Putting his old work in context, he noted, “Virginians will judge me on my 18-year
record as a legislator and attorney general and the specific plans I have laid
out for our future — not on a decades-old academic paper I wrote as a student
during the Reagan era and haven’t thought about in years.” There was no ducking
the issue, just acknowledging the facts and putting them in perspective. I like
that. It said volumes about his leadership and his campaign.

In the transition period, McDonnell has been attentive to
the problems he will have to deal with over the coming years. As governor-elect,
he announced temporary salary cuts for himself and future Cabinet secretaries
in a symbolic move to rein in budget costs. In the run-up to his inauguration,
McDonnell volunteered at a homeless shelter and at a number of food banks.
Finally, the inauguration ceremony itself was scaled back to reflect Virginia’s
ongoing economic woes. The festivities were estimated to cost $1.5 million, or
about half of what was spent on Tim Kaine’s ceremony in 2006.

I applaud these decisions on every level. Showing thrift was
the right thing to do. But it also signaled that McDonnell is serious about
tackling Virginia’s biggest problem, and his own highest priority: getting the
economy back on its feet. That should be the president’s job, too.
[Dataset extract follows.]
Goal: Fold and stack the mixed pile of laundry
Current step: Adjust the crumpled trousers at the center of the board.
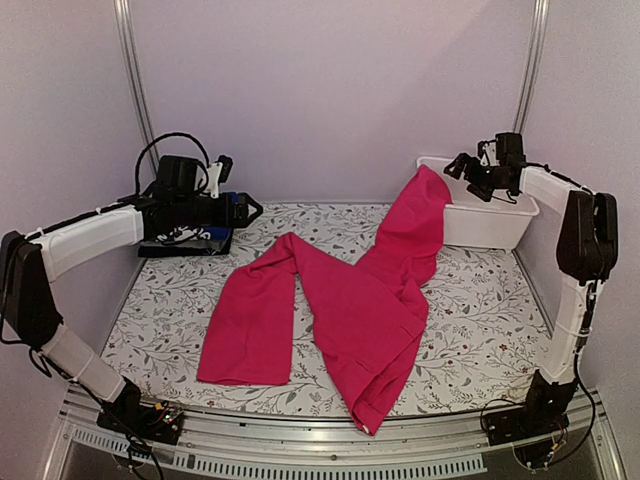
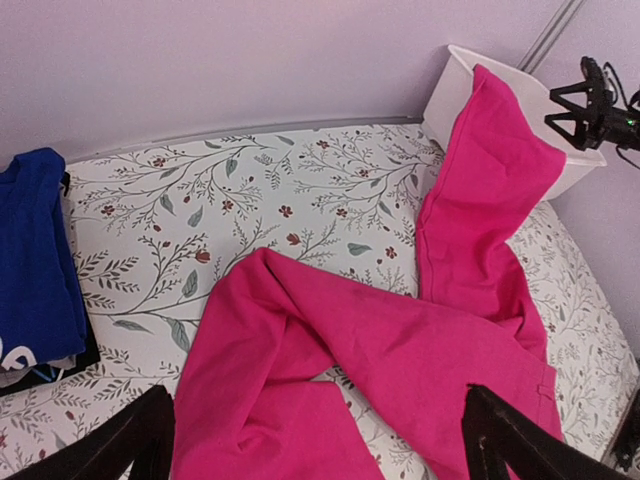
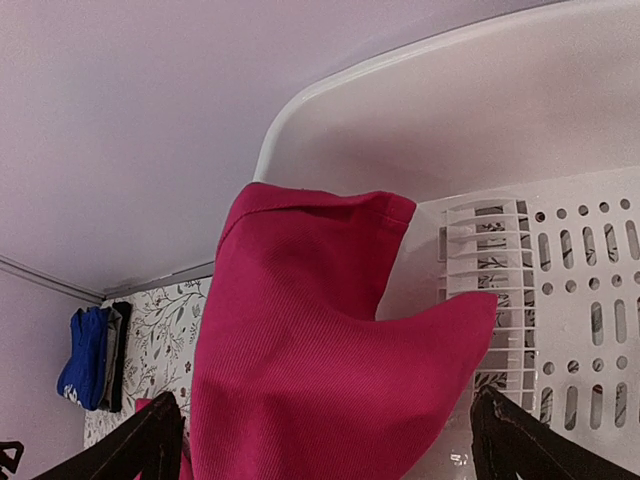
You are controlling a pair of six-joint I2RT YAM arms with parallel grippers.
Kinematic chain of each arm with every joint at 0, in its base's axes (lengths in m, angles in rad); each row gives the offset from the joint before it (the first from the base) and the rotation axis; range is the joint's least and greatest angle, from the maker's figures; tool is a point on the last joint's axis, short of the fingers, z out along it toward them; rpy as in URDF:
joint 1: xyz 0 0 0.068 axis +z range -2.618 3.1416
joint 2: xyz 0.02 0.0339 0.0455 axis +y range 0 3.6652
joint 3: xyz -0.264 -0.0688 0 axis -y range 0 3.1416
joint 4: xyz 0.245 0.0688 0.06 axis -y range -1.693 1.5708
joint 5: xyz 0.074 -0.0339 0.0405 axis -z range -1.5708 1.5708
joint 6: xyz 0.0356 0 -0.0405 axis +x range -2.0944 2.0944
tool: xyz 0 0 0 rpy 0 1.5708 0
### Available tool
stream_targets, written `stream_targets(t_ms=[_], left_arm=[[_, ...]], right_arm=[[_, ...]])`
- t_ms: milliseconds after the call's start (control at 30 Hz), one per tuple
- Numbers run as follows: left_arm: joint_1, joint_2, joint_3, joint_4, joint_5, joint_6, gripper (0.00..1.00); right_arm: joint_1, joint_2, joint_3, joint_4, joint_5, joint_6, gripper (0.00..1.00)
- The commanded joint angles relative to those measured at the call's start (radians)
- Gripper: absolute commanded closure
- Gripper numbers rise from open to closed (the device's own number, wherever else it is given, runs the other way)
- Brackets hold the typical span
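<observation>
A large magenta-pink garment [image 1: 355,300] lies spread over the middle of the table. One end [image 3: 310,330] climbs up and hangs over the rim of the white bin [image 1: 495,228]. My right gripper [image 1: 460,168] hovers just above that draped end, open, its dark fingertips [image 3: 150,440] standing either side of the cloth without closing on it. My left gripper [image 1: 248,208] is raised at the back left, open and holding nothing, looking down on the pink garment [image 2: 400,340]. A folded royal-blue garment [image 2: 35,260] lies on a small stack [image 1: 190,242] below the left arm.
The slotted white plastic bin [image 3: 570,290] sits at the back right corner against the wall. The floral table covering [image 1: 480,320] shows bare around the garment. A metal rail [image 1: 300,435] runs along the near edge between the arm bases.
</observation>
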Motion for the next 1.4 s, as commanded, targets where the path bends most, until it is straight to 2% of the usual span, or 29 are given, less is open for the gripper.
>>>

A Republican’s return to the governor’s mansion after eight
years may be heady wine for the RNC. But I counsel the new governor to stay
centered — literally. Virginia’s problems are not going to be solved without
bipartisan cooperation and pragmatic approaches. Lead in this manner, Gov.
McDonnell, and be a paragon to all elected officials, Republicans and
Democrats.

Kathy Kemper is founder and CEO of the Institute for Education, a nonprofit foundation that recognizes and promotes leadership and civility locally, nationally and in the world community.